Sometimes Soltan takes her observations a step further: When she spots a misspelling, she isn’t shy about pointing it out. “I’ll Gchat them and say, ‘Revise your message!’” she says, laughing. She tells them she’s joking a few seconds later — but they’re usually apologetic and a little embarrassed.

“I suppose you’re vulnerable to this kind of thing,” Soltan says. “Your crazy English professor bursts in and tells you to fix your spelling error!”

March 11th, 2009
Ex-Human Being Sues over Xbox

UD’s not feeling too sanguine about Peter Singer’s efforts to get American university students “adequately informed about world poverty, its consequences, and the ways in which it can be reduced.” Even our best universities don’t seem to be conveying very much along these lines. Take this Yalie.

A Yale University student from Ohio has filed a lawsuit seeking $1 million from US Airways for a video game console he says was taken from his luggage.

Twenty-one-year-old Jesse Maiman alleges that during a flight from New Haven, Conn., to Cincinnati in December, his Xbox 360 with a specialized hard drive disappeared from his luggage.

Maiman says he got what he called “an unconscionable run-around” from the airline. He’s asking $1,700 for the loss of the gaming system and for the maximum damages allowable, or $1 million.

Maiman filed the suit Monday in Hamilton County Common Pleas Court.

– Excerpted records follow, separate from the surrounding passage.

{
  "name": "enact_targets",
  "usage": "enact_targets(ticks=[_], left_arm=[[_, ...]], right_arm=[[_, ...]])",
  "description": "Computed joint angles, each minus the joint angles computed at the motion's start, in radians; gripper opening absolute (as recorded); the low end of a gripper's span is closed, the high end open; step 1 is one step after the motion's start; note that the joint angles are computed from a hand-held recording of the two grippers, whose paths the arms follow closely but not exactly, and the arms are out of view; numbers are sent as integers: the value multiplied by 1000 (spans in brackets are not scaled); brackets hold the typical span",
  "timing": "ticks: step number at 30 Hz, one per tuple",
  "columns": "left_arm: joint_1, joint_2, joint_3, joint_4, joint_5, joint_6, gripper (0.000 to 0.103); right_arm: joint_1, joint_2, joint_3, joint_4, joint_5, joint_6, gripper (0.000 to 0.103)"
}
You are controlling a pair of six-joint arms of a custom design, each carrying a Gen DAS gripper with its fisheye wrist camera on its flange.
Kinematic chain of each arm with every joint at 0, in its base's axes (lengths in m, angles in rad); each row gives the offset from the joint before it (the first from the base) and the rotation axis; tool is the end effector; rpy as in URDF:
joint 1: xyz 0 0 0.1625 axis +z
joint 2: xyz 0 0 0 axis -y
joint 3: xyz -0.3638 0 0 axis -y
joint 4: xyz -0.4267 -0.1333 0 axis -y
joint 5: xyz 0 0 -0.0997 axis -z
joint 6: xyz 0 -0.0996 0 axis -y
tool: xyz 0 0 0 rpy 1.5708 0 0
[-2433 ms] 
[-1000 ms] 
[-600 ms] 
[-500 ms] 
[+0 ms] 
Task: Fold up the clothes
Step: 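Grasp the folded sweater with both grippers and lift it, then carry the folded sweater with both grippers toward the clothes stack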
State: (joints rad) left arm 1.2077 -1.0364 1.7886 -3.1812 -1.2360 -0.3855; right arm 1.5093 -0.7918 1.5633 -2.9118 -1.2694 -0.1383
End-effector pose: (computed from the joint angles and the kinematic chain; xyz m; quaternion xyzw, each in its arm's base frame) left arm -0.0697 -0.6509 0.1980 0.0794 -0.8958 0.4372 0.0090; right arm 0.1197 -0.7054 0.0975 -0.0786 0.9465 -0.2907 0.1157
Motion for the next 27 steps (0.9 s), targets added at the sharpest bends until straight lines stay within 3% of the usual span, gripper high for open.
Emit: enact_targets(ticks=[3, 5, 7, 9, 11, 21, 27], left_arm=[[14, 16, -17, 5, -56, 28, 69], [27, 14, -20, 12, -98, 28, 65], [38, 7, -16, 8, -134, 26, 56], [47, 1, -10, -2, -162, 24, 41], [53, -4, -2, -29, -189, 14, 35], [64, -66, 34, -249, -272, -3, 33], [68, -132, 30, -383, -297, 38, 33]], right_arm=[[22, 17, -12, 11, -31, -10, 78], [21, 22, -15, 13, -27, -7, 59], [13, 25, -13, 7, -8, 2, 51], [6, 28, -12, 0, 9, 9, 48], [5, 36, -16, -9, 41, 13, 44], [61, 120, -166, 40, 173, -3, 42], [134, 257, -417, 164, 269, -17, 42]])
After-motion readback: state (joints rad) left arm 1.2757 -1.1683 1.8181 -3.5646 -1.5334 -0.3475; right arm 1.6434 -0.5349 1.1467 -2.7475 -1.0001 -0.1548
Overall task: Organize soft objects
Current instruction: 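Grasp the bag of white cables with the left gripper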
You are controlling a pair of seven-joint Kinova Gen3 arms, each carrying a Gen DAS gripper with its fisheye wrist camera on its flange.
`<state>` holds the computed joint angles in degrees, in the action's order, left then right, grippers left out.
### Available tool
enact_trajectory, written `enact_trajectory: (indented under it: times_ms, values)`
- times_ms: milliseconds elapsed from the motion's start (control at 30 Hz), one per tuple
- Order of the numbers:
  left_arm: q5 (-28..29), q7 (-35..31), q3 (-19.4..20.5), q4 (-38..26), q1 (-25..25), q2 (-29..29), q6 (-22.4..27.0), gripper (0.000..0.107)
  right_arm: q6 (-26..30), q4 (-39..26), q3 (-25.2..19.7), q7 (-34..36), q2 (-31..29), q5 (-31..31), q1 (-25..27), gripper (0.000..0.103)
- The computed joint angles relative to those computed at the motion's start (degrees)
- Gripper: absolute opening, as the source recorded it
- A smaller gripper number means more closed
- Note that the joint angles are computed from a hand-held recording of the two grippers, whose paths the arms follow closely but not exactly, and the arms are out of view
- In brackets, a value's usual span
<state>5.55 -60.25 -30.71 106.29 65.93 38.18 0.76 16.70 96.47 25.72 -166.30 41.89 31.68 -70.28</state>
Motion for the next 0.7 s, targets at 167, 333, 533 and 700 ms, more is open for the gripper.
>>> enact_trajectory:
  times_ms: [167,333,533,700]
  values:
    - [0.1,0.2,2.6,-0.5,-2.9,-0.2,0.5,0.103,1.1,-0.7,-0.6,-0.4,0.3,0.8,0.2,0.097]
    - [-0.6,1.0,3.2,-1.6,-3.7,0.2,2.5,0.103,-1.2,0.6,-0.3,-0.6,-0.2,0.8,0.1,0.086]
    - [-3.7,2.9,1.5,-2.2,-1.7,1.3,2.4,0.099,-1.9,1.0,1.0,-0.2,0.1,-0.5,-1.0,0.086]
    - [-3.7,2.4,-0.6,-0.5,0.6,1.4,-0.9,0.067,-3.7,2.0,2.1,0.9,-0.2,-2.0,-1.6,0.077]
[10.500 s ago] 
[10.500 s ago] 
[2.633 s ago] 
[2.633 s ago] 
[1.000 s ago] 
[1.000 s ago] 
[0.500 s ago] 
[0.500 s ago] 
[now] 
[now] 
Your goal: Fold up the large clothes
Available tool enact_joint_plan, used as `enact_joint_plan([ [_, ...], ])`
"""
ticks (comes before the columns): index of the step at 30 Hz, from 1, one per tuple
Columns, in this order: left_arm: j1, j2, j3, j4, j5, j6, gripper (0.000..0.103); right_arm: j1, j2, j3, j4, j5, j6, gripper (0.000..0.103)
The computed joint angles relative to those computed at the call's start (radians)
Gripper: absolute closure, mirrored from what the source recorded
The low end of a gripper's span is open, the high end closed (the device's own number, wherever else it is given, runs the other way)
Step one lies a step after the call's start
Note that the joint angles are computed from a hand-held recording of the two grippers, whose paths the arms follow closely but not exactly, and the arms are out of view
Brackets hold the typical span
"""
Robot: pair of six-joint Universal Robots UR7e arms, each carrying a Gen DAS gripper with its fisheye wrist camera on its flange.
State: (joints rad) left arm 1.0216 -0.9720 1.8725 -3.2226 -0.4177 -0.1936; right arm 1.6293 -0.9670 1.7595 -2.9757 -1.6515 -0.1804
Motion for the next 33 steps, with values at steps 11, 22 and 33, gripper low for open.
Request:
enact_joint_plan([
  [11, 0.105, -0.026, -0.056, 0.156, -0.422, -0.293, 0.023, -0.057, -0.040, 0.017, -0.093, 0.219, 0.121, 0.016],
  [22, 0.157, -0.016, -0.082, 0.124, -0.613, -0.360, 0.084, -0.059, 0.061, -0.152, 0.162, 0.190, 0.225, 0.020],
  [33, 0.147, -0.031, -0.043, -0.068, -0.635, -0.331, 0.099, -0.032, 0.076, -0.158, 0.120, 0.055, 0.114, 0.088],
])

A US Airways spokeswoman said the airline was unaware of the suit but noted that the government limits liability for lost luggage to $3,300 per bag.

Unconscionable!

March 6th, 2009
There’s nothing more reactionary than mental confusion.

Which is why this little essay in the Washington Post, whose author prides himself on his radicalism and chides current college students for their quietism, fails.

He, a product of the sixties, still “care[s] about literature,” while today’s “narcotized” students read “inferior literature.”

The problem lies in the writer’s conflation of radical writing and superior literature. While some of the writers he admires – Ginsberg, Lessing – are indeed both artistically impressive and politically radical, others — Plath, Nin — are not political. Yet others – Mary Daly, Robert Pirsig, Jerry Rubin, Eldridge Cleaver, Germaine Greer – write broadsides and not literature; and while some of these people (Greer, for instance) are powerful prose stylists, others (Daly) are almost unreadably bad.

The category confusion in the essay, its facile generalities — “The only specter haunting the groves of American academe seems to be suburban contentment.” — and its willingness to overlook the importance of writers like David Foster Wallace and Toni Morrison and Don DeLillo to this generation of college readers, makes the piece more emotive than polemical, the expression of a certain contentment with one’s own cherished forms of radicality. Note that the writer doesn’t even have time for the wildly popular Chuck Palahniuk, whose work is without much literary merit, but has the exact same transgressive thing going (he’s best known for Fight Club) as many of the not-well-written works the author of the Post piece cites.

February 25th, 2009
Poorly Paid Inferior Dares…

… to criticize the Bobby Knight of Connecticut.   Throw a chair at her!